Бертрам исподтишка сочувственно посмотрел на сына: он видимо, ждал, что тот станет возражать, по крайней мере скажет что-то в защиту своей работы. Но Стефен все с той же еле уловимой улыбкой, все с тем же гордым безразличием продолжал молчать.

— А теперь, если позволите… — сказал Питерс, кланяясь.

Настоятель поднялся.

— Мы очень благодарны вам… несмотря на то, что ваш приговор был столь неблагоприятным.

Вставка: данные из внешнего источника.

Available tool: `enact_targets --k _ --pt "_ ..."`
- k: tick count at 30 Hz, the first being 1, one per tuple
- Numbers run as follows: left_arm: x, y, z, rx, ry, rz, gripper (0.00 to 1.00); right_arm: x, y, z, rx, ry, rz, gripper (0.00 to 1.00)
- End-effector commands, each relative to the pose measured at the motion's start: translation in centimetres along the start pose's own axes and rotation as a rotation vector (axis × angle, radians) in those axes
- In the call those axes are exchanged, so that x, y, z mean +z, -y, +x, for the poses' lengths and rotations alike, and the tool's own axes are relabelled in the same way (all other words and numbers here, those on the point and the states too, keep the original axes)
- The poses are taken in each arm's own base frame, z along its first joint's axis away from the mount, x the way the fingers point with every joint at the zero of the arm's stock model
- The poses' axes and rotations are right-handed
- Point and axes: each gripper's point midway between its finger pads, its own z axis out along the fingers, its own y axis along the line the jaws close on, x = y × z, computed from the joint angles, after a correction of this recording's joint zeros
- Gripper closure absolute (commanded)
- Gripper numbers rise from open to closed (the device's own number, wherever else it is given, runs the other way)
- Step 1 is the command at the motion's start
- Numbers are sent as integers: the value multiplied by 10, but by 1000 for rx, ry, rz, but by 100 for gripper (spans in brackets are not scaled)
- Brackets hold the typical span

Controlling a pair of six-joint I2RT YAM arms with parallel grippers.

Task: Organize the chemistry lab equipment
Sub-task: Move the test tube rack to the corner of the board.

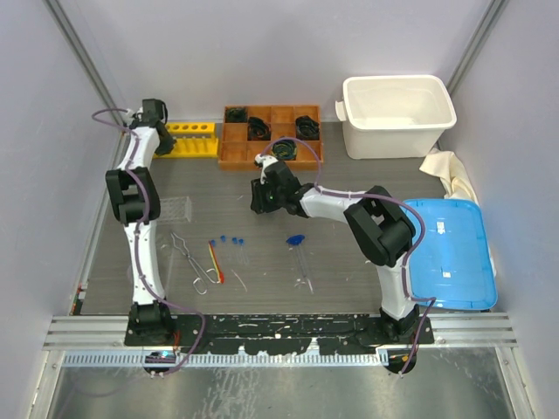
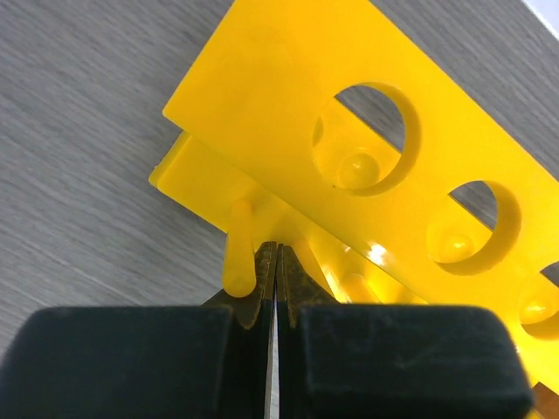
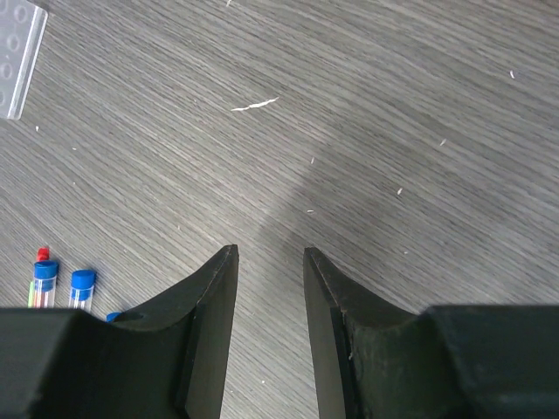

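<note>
The yellow tube rack (image 1: 194, 140) lies at the back left of the table and fills the left wrist view (image 2: 367, 157). My left gripper (image 1: 161, 138) (image 2: 277, 253) is shut, its tips right against the rack's lower edge beside a yellow peg, with nothing seen between them. My right gripper (image 1: 260, 197) (image 3: 270, 251) hangs open over bare table, holding nothing. Blue-capped test tubes (image 1: 231, 241) (image 3: 80, 286), metal tongs (image 1: 188, 258), a thin red-orange stick (image 1: 216, 264) and a blue-bulb dropper (image 1: 297, 241) lie loose on the front middle of the table.
An orange-brown compartment box (image 1: 238, 159) with dark items stands at the back centre. A white bin (image 1: 397, 140) is at the back right, with a cloth (image 1: 447, 171) and a blue lid (image 1: 450, 253) along the right edge. A clear plastic tray (image 1: 175, 208) (image 3: 17, 52) lies at the left.
</note>
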Motion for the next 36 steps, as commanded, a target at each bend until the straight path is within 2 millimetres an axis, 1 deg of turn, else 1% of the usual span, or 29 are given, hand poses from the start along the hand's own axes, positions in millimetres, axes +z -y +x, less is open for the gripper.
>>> enact_targets --k 1,5,10,13,15,17,19,22,23,24,26,29,30,31,35,36 --pt "-2 34 -3 -4 19 84 100 1 -10 -32 -22 81 -35 58" --pt "-3 43 0 6 17 96 100 2 -9 -30 -22 78 -35 58" --pt "-7 44 3 3 13 94 100 -2 -9 -31 -20 83 -34 58" --pt "-13 40 4 11 10 76 100 -7 -11 -31 -12 85 -39 58" --pt "-20 35 4 15 15 62 100 -12 -12 -31 -3 88 -47 58" --pt "-26 27 10 22 5 42 100 -18 -15 -32 10 97 -56 58" --pt "-37 21 12 19 6 36 96 -26 -19 -31 22 101 -70 57" --pt "-58 17 18 2 11 71 91 -40 -25 -30 30 111 -76 57" --pt "-76 20 12 -10 41 108 89 -48 -29 -33 28 123 -83 56" --pt "-84 19 16 -18 45 129 84 -53 -32 -33 25 128 -84 56" --pt "-106 18 17 -46 75 173 75 -63 -38 -31 14 131 -82 56" --pt "-140 17 24 -96 84 245 68 -78 -48 -30 0 140 -84 55" --pt "-152 17 26 -104 90 269 67 -83 -52 -29 -6 139 -83 55" --pt "-160 16 36 -108 80 291 67 -87 -58 -25 -15 133 -87 55" --pt "-204 14 61 -119 96 375 65 -101 -74 -20 -42 138 -91 54" --pt "-224 17 66 -111 117 412 64 -103 -77 -18 -47 135 -93 53"
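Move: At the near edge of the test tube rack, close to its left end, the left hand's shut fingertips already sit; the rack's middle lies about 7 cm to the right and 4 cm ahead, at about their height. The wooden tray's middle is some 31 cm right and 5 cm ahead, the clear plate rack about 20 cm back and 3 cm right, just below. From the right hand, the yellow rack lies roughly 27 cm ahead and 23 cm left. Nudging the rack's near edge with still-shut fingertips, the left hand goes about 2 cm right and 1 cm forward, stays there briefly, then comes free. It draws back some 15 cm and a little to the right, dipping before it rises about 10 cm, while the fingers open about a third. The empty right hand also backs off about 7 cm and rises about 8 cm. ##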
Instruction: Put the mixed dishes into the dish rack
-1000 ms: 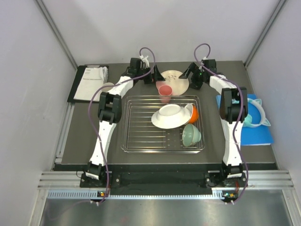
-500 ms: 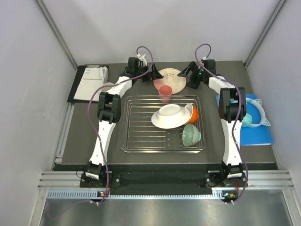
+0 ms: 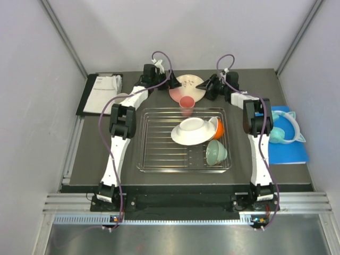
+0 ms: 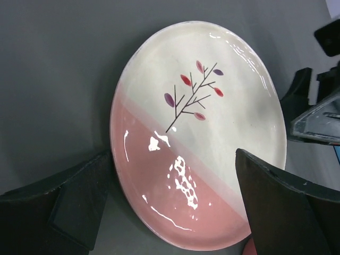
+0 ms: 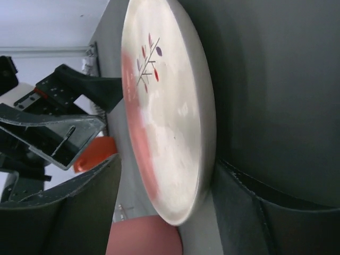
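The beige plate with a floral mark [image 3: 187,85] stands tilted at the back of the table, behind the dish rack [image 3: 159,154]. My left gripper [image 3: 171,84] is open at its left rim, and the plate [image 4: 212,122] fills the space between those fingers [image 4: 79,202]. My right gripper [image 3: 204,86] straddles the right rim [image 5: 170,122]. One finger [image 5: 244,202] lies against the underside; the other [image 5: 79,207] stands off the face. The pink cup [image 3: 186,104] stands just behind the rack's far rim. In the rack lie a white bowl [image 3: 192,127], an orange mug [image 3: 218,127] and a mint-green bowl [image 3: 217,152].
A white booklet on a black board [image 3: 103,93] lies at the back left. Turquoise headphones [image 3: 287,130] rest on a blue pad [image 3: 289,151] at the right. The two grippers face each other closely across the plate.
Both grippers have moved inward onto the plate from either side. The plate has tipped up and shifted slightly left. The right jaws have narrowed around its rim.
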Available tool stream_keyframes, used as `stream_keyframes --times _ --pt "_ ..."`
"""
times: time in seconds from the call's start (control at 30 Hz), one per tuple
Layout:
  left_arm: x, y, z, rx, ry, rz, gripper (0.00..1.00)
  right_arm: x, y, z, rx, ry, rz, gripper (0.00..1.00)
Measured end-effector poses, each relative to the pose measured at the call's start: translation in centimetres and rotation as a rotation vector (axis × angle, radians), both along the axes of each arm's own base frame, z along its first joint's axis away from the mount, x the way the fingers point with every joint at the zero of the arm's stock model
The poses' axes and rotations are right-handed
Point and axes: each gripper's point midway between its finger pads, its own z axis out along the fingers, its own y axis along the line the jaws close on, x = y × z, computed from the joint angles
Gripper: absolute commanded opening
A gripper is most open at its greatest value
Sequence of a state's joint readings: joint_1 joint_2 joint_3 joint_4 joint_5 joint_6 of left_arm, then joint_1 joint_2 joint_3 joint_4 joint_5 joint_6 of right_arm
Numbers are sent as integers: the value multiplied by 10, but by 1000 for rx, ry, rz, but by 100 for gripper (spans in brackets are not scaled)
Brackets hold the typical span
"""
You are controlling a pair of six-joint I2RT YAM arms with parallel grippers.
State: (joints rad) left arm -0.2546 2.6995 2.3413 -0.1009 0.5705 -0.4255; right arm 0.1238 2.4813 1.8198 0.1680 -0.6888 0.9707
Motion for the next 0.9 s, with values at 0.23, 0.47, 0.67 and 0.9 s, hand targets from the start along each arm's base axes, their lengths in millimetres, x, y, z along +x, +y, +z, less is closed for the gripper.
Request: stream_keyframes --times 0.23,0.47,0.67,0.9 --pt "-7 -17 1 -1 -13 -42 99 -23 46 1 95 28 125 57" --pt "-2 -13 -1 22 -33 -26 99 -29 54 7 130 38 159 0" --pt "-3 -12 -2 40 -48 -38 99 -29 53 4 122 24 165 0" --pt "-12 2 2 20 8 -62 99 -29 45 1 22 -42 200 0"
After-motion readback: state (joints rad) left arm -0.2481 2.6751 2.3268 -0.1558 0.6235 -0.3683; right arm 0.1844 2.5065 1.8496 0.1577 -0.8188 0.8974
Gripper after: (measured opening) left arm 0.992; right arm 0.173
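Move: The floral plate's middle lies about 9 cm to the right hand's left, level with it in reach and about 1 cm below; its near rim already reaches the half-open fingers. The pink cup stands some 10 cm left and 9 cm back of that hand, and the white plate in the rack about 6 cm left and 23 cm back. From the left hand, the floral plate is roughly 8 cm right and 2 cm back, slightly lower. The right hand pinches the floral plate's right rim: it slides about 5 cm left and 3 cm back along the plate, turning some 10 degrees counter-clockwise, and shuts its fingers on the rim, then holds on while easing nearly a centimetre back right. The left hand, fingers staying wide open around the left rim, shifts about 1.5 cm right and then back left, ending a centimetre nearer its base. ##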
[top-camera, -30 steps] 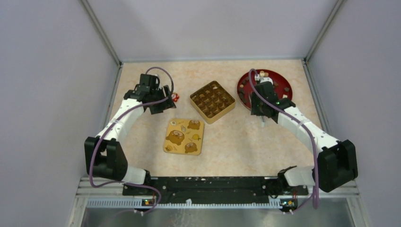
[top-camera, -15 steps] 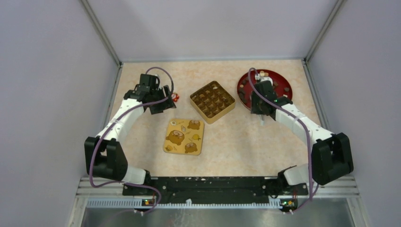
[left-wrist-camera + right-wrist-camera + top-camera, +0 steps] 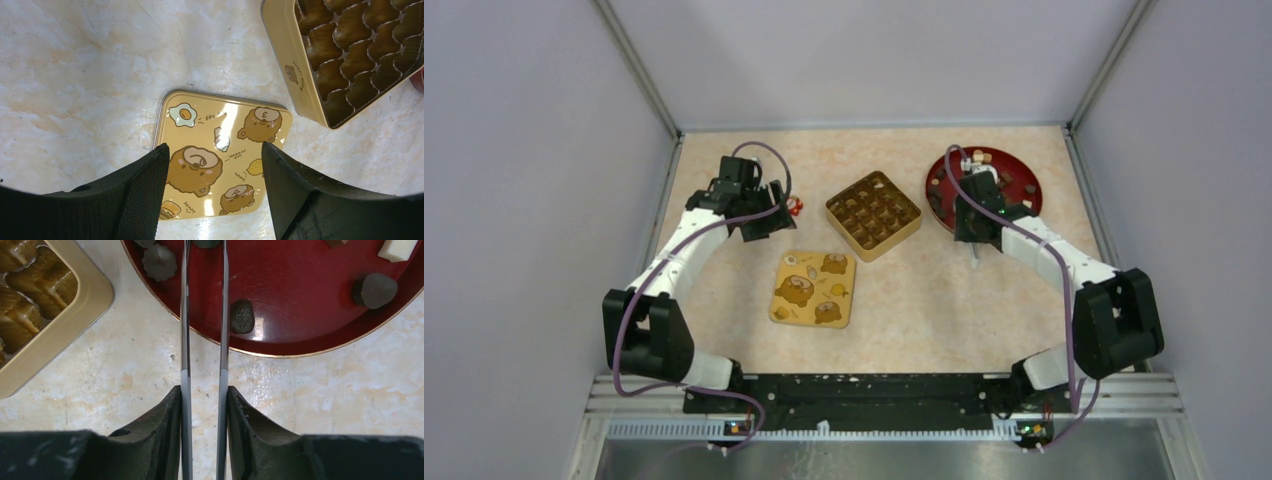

Мансей Питерс снова поклонился, и, когда он с несколько удрученным, но любезным видом покидал комнату, Бертрам, невнятно пробормотав извинения, сунул ему в руку конверт, который тот принял, даже не взглянув, — все это было проделано так ловко, что никто ничего не заметил, кроме Стефена. Вскоре послышался шум отъезжающего экипажа. Профессор отбыл.

Видимо желая вывести не столько себя, сколько своих домашних из затруднительного положения, Стефен вышел на улицу. Перед домом, с непокрытой головой, прохаживался взад и вперед настоятель. Он тотчас взял сына под руку, сочувственно сжал ему локоть и, пройдясь несколько раз по мощенной плитами подъездной аллее, заметил:

— Мне надо сходить в церковь. Ты не проводишь меня?

Они пошли вместе, и Бертрам заговорил угрюмо, нимало не пытаясь оправдаться перед сыном:

— Это было мучительным испытанием для тебя, Стефен, и не менее мучительным для всех нас. Но мне необходимо было знать правду. Надеюсь, ты не осудишь меня за это.